After taking care of their essential needs (like food, housing, and utilities), there are little to no extra funds to cover the loan payments. This is why nearly 46 percent of people who get payday loans end up defaulting—or failing to hold up their end of a loan agreement by repaying on time. 

When this default happens, payday loans are typically rolled over into new loans. While it seems like a relief that gives a borrower more time to pay off the loan, it creates more debt. 

The Danger of Payday Loans

Let’s take a look at this example. Imagine that you take out a payday loan of $500 with a 25% annual percentage rate (APR). That means that at the end of the loan term, you owe the lender $625. You cannot pay this amount, so you default on the loan. The payday lender opens up a new loan for you at the same rate. 

Many people don’t understand that the interest due on this new loan is based on the total amount you owe, not the original loan amount. That means that you now owe just over $781—more than 50% of the actual loan amount. If the loan is unpaid at the end of another loan term, the borrower is looking at a balance of $976! Moreover, some payday lenders do their best to hide these conditions behind tons of legal jargon and fine print, all while they pull your much-needed funds from your bank account.

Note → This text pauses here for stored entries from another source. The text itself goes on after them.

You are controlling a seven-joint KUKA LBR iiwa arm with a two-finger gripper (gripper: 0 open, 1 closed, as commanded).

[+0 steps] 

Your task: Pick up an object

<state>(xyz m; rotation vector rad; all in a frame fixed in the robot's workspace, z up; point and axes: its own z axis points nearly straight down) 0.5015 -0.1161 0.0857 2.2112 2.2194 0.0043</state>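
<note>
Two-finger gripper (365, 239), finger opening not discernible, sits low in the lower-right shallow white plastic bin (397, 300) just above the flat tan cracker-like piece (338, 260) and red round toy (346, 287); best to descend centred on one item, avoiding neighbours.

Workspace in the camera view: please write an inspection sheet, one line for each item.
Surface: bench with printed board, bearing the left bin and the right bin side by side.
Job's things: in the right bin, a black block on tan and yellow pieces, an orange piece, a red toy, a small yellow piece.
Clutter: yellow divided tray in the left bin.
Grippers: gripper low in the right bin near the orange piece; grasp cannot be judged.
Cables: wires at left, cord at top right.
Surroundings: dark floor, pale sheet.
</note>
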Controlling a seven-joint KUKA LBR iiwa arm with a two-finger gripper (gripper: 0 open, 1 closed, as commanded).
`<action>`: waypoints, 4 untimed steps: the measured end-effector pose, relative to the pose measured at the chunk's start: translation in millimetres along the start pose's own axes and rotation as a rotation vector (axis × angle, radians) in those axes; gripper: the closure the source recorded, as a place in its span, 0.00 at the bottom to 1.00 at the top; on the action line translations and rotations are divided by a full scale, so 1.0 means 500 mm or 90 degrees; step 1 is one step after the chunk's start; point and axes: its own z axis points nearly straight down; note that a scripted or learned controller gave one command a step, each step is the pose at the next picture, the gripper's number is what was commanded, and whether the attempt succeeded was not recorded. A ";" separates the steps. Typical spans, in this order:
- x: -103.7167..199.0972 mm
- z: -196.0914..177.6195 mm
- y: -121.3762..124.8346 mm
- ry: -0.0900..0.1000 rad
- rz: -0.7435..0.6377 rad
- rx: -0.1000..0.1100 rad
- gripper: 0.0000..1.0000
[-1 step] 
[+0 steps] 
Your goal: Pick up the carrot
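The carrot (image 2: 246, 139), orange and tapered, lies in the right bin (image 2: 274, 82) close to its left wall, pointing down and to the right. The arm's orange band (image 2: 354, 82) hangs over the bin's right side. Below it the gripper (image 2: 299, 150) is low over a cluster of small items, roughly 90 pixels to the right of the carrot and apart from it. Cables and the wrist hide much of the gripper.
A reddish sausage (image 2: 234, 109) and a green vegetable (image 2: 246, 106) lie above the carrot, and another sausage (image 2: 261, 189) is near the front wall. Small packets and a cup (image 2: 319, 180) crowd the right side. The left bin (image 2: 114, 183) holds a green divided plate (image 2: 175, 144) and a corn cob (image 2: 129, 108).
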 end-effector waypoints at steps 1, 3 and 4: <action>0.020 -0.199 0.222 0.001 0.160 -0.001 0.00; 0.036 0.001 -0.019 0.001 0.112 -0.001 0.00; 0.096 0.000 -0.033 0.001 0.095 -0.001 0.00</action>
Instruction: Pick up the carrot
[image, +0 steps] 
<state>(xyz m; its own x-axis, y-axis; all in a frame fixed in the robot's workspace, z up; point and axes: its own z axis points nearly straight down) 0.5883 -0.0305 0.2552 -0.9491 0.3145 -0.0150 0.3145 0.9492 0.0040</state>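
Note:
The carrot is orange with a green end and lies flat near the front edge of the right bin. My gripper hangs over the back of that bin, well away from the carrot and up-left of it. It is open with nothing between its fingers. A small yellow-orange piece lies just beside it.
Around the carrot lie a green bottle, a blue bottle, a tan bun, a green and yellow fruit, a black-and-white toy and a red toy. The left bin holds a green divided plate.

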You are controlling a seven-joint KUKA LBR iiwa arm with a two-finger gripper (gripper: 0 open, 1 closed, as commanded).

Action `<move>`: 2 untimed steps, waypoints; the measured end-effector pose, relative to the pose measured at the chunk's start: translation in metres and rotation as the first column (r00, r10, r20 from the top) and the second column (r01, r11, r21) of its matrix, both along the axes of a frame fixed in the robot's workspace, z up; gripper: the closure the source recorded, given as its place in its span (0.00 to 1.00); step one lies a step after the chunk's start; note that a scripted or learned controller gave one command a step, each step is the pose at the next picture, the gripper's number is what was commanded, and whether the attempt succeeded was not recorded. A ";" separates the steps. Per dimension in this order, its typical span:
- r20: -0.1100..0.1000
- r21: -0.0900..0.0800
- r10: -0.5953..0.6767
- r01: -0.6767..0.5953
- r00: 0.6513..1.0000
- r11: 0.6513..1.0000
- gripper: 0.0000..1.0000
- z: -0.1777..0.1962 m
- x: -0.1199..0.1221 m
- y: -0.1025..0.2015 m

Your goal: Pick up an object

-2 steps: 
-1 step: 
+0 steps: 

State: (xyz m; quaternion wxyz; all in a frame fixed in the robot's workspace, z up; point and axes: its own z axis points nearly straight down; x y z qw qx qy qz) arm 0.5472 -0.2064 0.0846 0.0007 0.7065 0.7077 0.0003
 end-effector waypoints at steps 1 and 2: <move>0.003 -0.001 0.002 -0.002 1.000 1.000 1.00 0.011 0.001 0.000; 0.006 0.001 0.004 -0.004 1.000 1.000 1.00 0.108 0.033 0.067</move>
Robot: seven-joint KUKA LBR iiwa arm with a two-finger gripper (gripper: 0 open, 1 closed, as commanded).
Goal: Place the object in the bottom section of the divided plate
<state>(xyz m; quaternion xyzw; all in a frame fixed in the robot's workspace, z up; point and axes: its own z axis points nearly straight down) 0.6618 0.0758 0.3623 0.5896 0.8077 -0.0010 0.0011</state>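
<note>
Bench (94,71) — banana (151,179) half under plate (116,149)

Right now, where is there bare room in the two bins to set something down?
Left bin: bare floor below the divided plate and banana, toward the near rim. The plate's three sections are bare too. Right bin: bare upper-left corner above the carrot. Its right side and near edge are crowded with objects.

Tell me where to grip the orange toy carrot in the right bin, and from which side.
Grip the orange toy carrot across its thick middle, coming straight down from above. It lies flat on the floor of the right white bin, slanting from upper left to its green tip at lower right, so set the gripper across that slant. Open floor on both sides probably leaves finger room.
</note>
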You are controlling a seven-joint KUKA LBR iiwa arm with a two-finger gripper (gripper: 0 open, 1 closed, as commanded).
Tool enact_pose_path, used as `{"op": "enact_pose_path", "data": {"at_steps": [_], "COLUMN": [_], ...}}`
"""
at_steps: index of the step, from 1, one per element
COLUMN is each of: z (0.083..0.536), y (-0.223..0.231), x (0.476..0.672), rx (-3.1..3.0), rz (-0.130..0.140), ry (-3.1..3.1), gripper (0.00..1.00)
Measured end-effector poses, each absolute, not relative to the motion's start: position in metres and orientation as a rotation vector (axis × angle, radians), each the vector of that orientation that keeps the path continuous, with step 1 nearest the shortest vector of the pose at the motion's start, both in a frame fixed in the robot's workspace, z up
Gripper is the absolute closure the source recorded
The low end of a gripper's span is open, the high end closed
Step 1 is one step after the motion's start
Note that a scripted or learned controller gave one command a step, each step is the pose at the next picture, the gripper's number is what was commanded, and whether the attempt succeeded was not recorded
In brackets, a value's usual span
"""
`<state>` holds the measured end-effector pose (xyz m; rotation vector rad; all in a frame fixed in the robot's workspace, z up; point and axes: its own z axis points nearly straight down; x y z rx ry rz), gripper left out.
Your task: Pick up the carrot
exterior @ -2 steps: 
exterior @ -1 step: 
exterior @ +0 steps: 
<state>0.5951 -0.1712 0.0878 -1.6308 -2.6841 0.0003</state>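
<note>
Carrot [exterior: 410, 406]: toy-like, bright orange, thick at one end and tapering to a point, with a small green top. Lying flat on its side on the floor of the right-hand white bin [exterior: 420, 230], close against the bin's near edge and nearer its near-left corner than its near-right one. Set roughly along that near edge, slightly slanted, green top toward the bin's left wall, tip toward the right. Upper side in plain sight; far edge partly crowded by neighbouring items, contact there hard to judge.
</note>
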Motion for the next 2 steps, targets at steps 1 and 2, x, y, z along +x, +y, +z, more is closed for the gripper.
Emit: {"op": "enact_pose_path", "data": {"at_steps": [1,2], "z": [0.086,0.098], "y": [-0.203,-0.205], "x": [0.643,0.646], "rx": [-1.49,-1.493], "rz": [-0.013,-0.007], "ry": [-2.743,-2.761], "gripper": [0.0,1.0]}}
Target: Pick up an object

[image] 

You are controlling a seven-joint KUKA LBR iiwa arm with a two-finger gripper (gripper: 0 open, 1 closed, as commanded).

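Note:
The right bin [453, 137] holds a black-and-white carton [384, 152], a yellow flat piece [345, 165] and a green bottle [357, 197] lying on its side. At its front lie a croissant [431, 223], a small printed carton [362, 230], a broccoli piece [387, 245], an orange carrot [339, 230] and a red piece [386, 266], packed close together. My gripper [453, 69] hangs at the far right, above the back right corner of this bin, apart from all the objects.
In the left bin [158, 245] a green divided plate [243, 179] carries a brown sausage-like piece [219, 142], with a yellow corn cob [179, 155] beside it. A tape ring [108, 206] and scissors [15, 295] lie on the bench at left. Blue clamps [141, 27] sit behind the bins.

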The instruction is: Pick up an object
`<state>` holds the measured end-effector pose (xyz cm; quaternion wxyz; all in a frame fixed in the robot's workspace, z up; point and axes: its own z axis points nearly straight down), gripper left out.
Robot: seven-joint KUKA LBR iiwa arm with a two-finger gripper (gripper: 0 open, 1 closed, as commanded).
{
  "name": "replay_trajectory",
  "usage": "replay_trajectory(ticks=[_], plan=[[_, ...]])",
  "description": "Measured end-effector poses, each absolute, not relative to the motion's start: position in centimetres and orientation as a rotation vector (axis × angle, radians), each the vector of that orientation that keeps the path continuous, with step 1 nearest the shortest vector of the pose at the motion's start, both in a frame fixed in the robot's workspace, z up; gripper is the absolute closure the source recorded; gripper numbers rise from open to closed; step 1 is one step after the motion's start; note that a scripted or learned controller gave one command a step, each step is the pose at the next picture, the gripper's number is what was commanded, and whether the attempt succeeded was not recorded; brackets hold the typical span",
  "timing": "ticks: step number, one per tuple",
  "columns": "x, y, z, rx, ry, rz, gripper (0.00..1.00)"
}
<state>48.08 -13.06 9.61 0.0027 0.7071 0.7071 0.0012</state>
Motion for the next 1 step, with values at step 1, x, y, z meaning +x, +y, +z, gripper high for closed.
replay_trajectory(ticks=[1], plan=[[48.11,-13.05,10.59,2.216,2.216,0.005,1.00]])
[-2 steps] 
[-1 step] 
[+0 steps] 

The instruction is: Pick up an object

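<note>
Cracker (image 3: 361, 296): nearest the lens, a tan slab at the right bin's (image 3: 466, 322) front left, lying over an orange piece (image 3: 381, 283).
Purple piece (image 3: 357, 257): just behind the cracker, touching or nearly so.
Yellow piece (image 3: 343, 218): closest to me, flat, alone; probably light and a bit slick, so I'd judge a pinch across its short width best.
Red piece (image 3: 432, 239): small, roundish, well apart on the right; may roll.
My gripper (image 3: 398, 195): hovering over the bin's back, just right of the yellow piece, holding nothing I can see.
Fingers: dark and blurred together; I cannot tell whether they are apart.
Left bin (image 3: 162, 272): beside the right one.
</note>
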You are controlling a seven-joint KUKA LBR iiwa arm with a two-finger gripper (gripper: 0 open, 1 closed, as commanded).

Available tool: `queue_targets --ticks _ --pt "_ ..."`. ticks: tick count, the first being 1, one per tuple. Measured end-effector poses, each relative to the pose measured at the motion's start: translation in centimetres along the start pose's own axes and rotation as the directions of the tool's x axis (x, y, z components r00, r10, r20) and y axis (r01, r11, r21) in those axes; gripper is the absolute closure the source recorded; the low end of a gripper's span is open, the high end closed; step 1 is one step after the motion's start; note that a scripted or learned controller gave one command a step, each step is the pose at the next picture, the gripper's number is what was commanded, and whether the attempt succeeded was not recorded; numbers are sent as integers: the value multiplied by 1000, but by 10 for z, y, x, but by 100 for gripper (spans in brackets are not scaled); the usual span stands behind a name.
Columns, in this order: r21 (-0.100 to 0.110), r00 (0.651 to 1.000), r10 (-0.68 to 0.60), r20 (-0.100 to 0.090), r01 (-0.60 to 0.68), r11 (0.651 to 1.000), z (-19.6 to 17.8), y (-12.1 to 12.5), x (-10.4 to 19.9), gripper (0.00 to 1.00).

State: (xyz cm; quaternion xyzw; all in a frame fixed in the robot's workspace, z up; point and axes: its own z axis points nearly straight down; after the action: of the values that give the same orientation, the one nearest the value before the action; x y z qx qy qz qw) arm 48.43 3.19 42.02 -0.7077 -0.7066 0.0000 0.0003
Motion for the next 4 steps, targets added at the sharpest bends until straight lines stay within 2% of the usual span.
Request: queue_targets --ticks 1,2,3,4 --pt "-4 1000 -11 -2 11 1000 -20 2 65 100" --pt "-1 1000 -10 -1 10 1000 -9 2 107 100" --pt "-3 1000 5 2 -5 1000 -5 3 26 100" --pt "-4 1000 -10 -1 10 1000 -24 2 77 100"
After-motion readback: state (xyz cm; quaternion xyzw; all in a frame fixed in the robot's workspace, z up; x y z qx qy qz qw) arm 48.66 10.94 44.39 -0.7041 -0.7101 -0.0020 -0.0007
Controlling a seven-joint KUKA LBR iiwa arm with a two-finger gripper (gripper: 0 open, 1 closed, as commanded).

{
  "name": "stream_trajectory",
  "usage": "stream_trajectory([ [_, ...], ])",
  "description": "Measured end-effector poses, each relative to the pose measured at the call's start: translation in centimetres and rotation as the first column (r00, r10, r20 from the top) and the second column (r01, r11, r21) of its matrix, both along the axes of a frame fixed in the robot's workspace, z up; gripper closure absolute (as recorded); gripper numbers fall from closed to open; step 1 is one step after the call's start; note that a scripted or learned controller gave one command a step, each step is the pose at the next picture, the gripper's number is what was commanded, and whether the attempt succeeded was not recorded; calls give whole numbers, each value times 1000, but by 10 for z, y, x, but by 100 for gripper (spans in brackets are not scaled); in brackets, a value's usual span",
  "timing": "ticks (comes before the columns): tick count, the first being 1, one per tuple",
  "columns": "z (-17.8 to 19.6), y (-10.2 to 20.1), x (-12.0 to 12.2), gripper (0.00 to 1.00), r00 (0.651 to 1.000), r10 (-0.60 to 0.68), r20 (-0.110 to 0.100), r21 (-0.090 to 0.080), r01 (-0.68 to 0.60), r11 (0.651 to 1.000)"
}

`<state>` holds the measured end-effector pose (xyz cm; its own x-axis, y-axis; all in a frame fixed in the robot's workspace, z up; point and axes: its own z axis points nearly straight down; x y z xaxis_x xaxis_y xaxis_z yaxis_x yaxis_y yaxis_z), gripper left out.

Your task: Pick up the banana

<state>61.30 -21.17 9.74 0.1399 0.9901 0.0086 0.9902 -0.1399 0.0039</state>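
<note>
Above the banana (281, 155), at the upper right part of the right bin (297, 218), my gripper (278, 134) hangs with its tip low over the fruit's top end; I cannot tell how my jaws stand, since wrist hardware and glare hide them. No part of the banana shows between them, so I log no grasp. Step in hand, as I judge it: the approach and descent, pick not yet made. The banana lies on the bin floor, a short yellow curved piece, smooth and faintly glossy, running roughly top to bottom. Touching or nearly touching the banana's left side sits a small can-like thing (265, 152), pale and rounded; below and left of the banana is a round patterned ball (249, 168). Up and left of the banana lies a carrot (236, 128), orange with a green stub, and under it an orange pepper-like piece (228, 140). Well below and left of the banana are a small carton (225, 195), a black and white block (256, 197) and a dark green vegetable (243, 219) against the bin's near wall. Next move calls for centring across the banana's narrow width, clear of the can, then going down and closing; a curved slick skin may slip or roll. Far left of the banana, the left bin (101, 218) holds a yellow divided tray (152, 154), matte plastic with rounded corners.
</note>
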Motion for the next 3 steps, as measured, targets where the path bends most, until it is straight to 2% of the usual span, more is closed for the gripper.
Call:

To combat fraud, government agencies like the Consumer Financial Protection Bureau enforce laws that protect consumers, including caps on payday loan interest rates and limits on how many times a payday loan company can attempt to collect repayment. Further action and regulations are also different in each state, so check to make sure you know the laws where you live.

After considering the ins and outs of payday loans, you may not think that the risks and fees associated with them are worth the quick cash relief they can bring. However, that cash flow problem still exists. If payday loans aren’t for you, consider a couple of other options: 

Friends and Family Loan  

A loan from a friend or family member avoids the hassle and restricts information from a credit check and loan application process. And if they like you, you could borrow cash with little to no interest! 

Personal Loan 

As an unsecured loan, payday loans are high-risk, and therefore more expensive to the borrower. A personal loan that includes collateral (like a house or car) will have lower interest rates and better terms for those with a decent credit score. Contact your bank or credit union to explore your options.  

The Bottom Line…

In summary, mobile phones have changed the way we do just about everything. It is now possible to apply and secure a personal loan in just a few minutes that can help pull you out of a financial crisis.

But taking advantage of the convenience of mobile loans doesn’t mean that you don’t have to do the homework and research you would do before filling out any loan application. Remember that a loan is more than just a solution to a “right now” problem—it could be a part of your life for weeks or months. So, before you hit “send” to apply for any loans over the phone, don’t forget to shop around, compare rates, and understand the terms of any financial commitment you take on.